FAQ: Beans and Cats

What are the rules of Beans and Cats?

Beans are for cats. Cats are for beans. It's a symbiotic relationship, really. They're not just food and companions, they're co-creators of a cosmic harmony.

Can I have a cat with a bean allergy?

Don't ask us, ask your allergist. We're no experts on allergies. But seriously, have you tried catnip? That's just a cat's way of saying, "Sorry, no beans for me, thanks."

How do I get my cat to eat more beans?

Try wrapping them in catnip. That's right, just roll them up like a burrito and present them with a side of catnip. It's a game-changer. Or, you know, just feed them regular food. But where's the fun in that?

Can I trade my cat for a bean farm?

Sorry, not interested. We're a cat-centric community. Beans are just a means to an end. The end being cats.

How do I contact the Bean and Cat Council?

We're not really a council. It's just a group of cats with a dream. But if you're looking for someone, try the local cat cafe. They might have some leads.

Can I have a cat with a side of beans?

It's not a side of beans, it's a whole bean-filled lifestyle. But sure, we can help you get that started. Just follow us on the cat internet.

How do I join the Bean and Cat Illuminati?

No, we're not an Illuminati. We just really like beans and cats. But if you're looking for a secret society, try the local cat lady's book club. They might be recruiting.

Is there a Bean and Cat subreddit?

Actually, yes. But don't go there. They're all drama and bean-related conspiracy theories. We're more... enlightened.

What's the deal with the cat's bean-filled fur?

We're looking into it. In the meantime, just tell yourself it's just a normal Tuesday for your cat.

Can I get a cat with a bean-based superpower?

No promises. But if you're willing to risk the health and well-being of your cat, we can hook you up with a bean-filled serum. Just don't say we didn't warn you.

Can I get a cat with a bean-themed tattoo?

That's just cruel. But hey, it's art. We're not here to judge.

Can I trade my cat for a bean-based business opportunity?

No, just no. That's not how it works. Unless... unless you're talking about catnip-based essential oils. Now that's a business opportunity.

Is there a bean-based holiday?

Bean-Day. It's a thing. It's on a Tuesday. Just don't tell the cats.

Can I get a cat with a bean-themed bed?

That's a thing of beauty. We can hook you up with a cat bed made from the finest bean-brown leather. Just don't say we didn't warn you about the catnip stains.

Is there a bean-based cat cafe?

Actually, yes. But don't go there. It's just a bunch of cats and beans in a room. You'll go crazy.

Can I get a cat with a bean-themed tattoo?

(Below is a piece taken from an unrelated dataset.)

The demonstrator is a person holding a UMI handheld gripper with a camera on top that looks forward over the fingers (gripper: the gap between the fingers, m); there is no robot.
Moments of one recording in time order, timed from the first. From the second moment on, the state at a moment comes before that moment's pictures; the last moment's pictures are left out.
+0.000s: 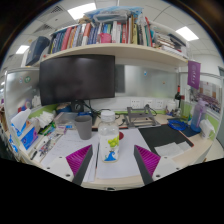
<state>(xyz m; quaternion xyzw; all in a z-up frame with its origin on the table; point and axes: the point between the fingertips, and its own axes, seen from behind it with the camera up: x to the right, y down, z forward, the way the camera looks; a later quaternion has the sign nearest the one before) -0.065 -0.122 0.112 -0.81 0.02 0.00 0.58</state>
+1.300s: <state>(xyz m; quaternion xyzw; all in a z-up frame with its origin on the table) -0.067 0.067 0.131 -0.77 -0.24 -0.26 0.52</state>
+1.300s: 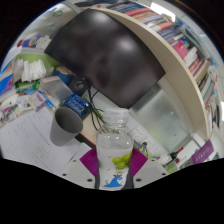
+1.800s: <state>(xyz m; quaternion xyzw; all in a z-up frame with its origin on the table) -0.072 0.133 0.160 -0.54 -0.58 -0.52 0.33</state>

No promises. But if you're willing to risk the health and well-being of your cat, we can hook you up with a bean-filled tattoo artist. Just don't say we didn't warn you.

Can I get a cat with a bean-based degree?

Actually, yes. We can hook you up with a degree in Bean-Fu. Just don't say we're not a real university.

Can I trade my cat for a bean-based sports car?

No, just no. That's not how it works. Unless... unless you're talking about a bean-powered go-kart. Now that's a trade we can get behind.

Is there a bean-based cat cafe with free beans?

Actually, yes. It's called the "Free Bean Cat Cafe". But don't go there. They're all drama and bean-stealing cats.